(MATERIAL SHOWN)
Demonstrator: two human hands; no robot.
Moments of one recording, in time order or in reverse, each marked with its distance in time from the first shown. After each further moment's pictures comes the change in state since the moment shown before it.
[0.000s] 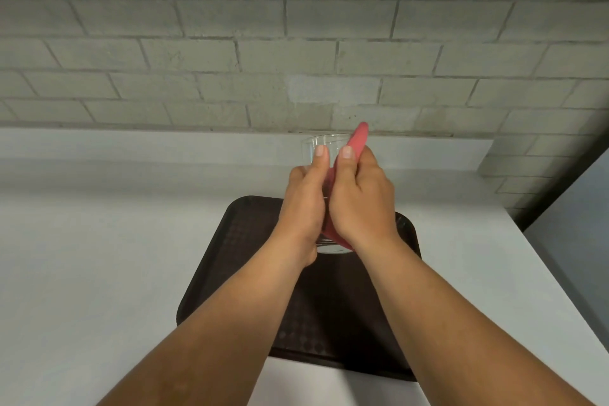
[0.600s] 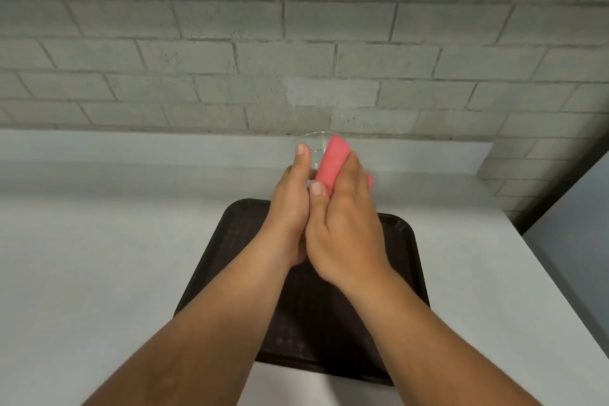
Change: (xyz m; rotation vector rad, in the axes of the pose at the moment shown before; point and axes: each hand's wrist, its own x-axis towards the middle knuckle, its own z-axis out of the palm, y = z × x) left_hand 0.004 0.013 -0.005 -0.123 0.010 -0.079; right_hand -0.030 -0.005 0.002 -0.253 -0.195 -0.087
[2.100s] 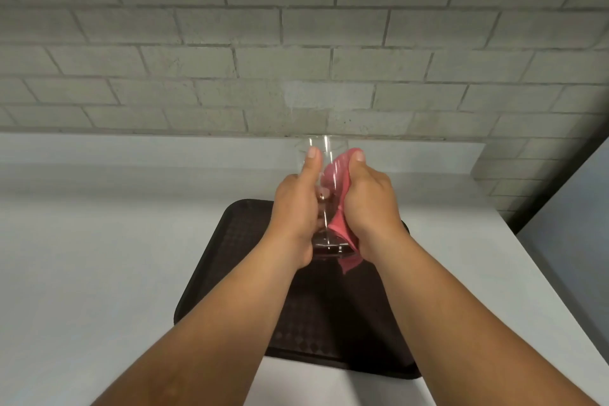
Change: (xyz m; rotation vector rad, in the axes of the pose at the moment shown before) left_hand -0.013 -0.008 0.004 0.060 0.011 0.078; right_hand 0.027 0.012 -0.025 0.535 0.074 0.348
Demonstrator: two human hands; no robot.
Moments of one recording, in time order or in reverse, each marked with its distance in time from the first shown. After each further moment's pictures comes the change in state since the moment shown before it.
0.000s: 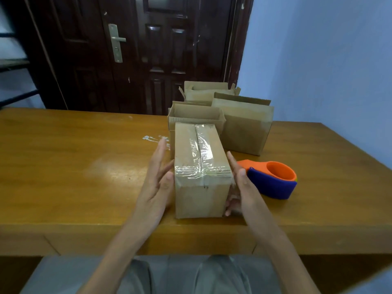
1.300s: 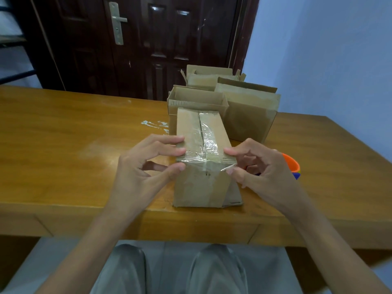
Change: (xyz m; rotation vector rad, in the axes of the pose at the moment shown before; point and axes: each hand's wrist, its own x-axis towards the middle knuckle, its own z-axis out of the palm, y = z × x) left_hand 0.013 -0.018 -0.006 0.066 0.080 0.340; right_hand 0.027 -0.015 -0.042 -0.294 -0.051 -0.399
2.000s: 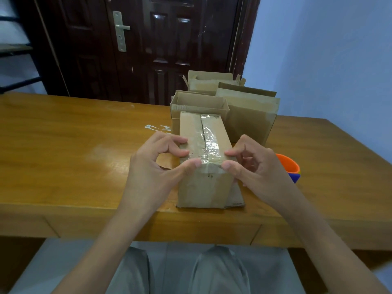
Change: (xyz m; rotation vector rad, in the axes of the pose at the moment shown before) left_hand 0.006 0.024 0.012 0.136 0.099 -0.156; right_hand 0.008 -0.010 0.006 -0.063 -0.008 -0.052
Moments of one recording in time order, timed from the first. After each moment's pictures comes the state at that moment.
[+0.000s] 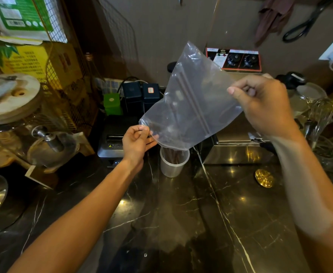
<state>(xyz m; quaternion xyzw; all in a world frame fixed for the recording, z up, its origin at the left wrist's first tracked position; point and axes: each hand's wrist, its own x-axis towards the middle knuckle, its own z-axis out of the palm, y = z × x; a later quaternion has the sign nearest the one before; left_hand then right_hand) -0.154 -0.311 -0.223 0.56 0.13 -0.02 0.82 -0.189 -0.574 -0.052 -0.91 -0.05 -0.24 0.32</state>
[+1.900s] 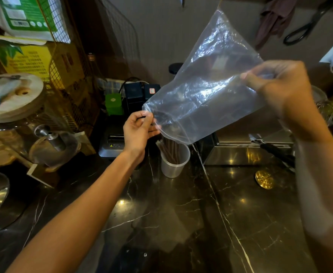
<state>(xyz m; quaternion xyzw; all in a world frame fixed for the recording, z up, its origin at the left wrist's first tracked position) -0.150 -0.316 -0.183 0.59 0.07 0.03 0.80 -0.177 -0.591 -0.025 -0.88 0.01 -0.22 0.42</state>
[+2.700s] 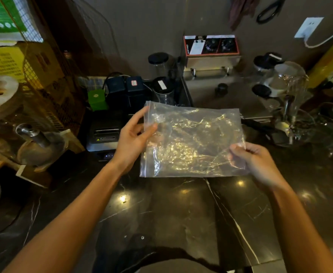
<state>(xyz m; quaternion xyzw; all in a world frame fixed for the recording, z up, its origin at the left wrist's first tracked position) -0.214 -0.322 -0.175 0.67 -0.08 -0.11 0.73 -0.321 -0.646 -0.189 -0.74 0.18 0.01 0.65</state>
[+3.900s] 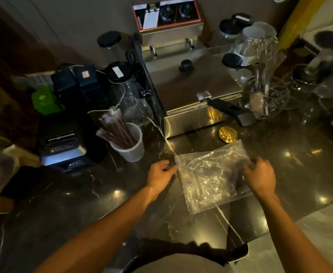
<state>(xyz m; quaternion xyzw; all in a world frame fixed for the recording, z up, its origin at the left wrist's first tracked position) -0.264 -0.464 -0.325 0.78 0.06 -0.31 0.54 -0.386 -0.748 -0.330 -0.87 0.43 -0.01 0.22</state>
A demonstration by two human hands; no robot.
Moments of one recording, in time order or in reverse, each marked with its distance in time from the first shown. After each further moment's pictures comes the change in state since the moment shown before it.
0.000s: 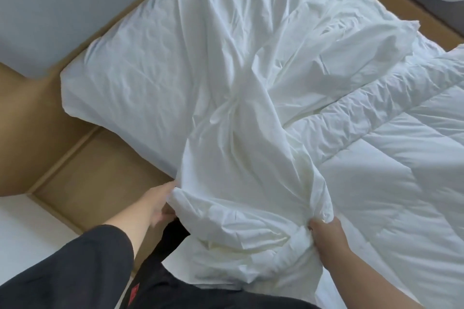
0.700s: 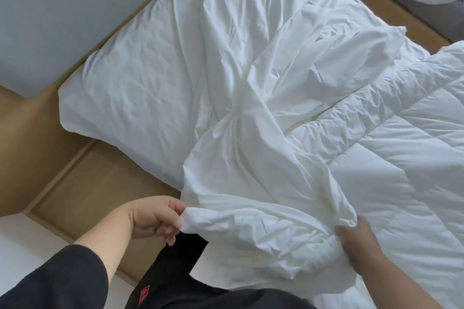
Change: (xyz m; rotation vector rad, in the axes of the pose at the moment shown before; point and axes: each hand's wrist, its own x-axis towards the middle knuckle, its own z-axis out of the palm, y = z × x) left_hand -0.055 0.051 -0.050 0.285 -0.826 0.115; right_hand -0.001 -0.016 -0.043 -0.093 0.113 0.012
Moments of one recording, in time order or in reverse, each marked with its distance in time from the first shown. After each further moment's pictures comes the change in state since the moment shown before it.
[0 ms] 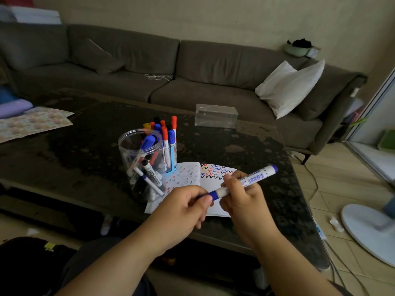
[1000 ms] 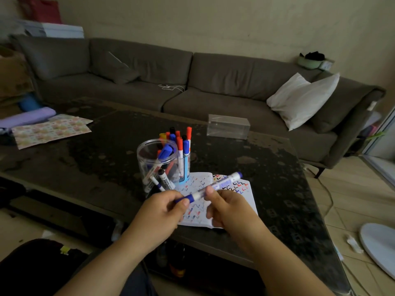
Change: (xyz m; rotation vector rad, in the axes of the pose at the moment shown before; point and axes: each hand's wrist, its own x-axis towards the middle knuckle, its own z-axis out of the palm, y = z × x) left_hand -0.008 -0.025 -0.048 0.171 0.236 -0.072; right_hand 0.010 0.001 0.034 -0.434 -0.187 0.291
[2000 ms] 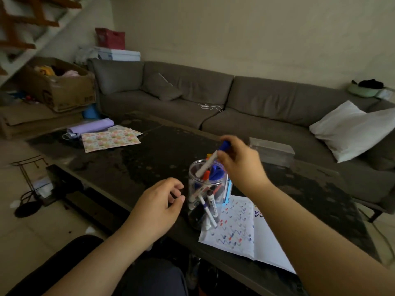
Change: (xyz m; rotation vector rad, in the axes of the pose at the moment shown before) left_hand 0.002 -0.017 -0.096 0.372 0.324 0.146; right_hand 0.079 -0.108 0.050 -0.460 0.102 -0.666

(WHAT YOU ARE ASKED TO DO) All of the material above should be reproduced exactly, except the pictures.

(ANSWER TO THIS EXERCISE)
Demonstrator: two human hands; no robot.
Moments of one recording, in time order or in reverse, each marked with its distance in time from the first shown. After each further moment's pictures comes the change in state since the moment shown before it.
[0.000s] 
[0.600s] 
Change: (xyz m; rotation vector rad, in the axes of the pose at the moment shown before; point and axes: each hand's wrist, its own x-axis towards the middle knuckle, its own z-axis out of the palm, y = z × x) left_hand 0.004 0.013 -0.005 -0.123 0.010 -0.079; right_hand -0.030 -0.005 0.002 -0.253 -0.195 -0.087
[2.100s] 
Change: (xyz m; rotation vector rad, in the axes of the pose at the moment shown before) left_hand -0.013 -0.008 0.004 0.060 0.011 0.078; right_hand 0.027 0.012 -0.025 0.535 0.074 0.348
Demonstrator: two human hands; no robot.
Moments of one recording, in time order or in reverse, each marked with its distance in time from the first shown. After each further moment's pictures comes the change in state since the moment shown before it.
0.000s: 
1.300s: 
Change: (xyz m; rotation vector rad, in the axes of the pose at the moment shown before; point and axes: each hand's wrist, its own x-axis towards the middle knuckle, its own z-axis out of the palm, y = z × x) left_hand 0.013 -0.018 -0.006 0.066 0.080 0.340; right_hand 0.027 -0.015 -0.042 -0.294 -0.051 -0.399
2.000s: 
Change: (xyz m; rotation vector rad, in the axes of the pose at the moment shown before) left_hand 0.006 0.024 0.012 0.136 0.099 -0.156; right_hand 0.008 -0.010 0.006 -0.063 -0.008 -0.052
Moments of one recording in time order, timed from the first. After each moment's pictures comes the state at that moment.
[+0.000s] 
<state>(xyz m; quaternion xyzw; all in a world frame fixed for the recording, z up, its origin at the left wrist's first tracked position; point and axes: each hand's wrist, its own x-axis towards the middle knuckle, its own z-axis out of the palm, y = z × x; a later quaternion has the sign nearest the one before; left_hand then right_hand) -0.154 -0.311 -0.223 0.56 0.13 -0.02 0.82 -0.189 -0.574 -0.052 -0.91 -0.05 -0.24 0.32</state>
[+1.900s] 
<state>(xyz m; quaternion xyzw; all in a world frame fixed for the recording, z up, its origin at the left wrist's first tracked position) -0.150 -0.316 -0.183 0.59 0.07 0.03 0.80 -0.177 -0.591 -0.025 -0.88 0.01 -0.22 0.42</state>
[+2.700s] 
<state>(xyz m; quaternion xyzw; all in a world frame fixed for the recording, z up, its origin at the left wrist's first tracked position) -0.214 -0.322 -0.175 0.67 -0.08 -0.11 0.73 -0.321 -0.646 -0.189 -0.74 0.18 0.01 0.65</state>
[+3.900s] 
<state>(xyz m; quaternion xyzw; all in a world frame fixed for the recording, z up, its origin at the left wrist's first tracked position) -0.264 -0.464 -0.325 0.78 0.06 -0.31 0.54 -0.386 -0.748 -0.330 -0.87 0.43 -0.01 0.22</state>
A demonstration by two human hands; no robot.
Moments of one recording, in time order or in reverse, each marked with its distance in time from the first shown. After each further moment's pictures comes the change in state since the moment shown before it.
0.000s: 
0.700s: 
Change: (xyz m; rotation vector rad, in the axes of the pose at the moment shown before; point and axes: each hand's wrist, its own x-axis towards the middle knuckle, its own z-axis out of the palm, y = z × x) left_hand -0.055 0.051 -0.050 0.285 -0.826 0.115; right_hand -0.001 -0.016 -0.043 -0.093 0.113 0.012
Moments of one recording, in time order or in reverse, each marked with its distance in time from the first shown. After each further moment's pictures comes the change in state since the moment shown before it.
[0 ms] 
[1000 ms] 
Change: (xyz m; rotation vector rad, in the axes of the pose at the moment shown before; point and axes: each hand's wrist, its own x-axis towards the middle knuckle, its own z-axis out of the palm, y = z × x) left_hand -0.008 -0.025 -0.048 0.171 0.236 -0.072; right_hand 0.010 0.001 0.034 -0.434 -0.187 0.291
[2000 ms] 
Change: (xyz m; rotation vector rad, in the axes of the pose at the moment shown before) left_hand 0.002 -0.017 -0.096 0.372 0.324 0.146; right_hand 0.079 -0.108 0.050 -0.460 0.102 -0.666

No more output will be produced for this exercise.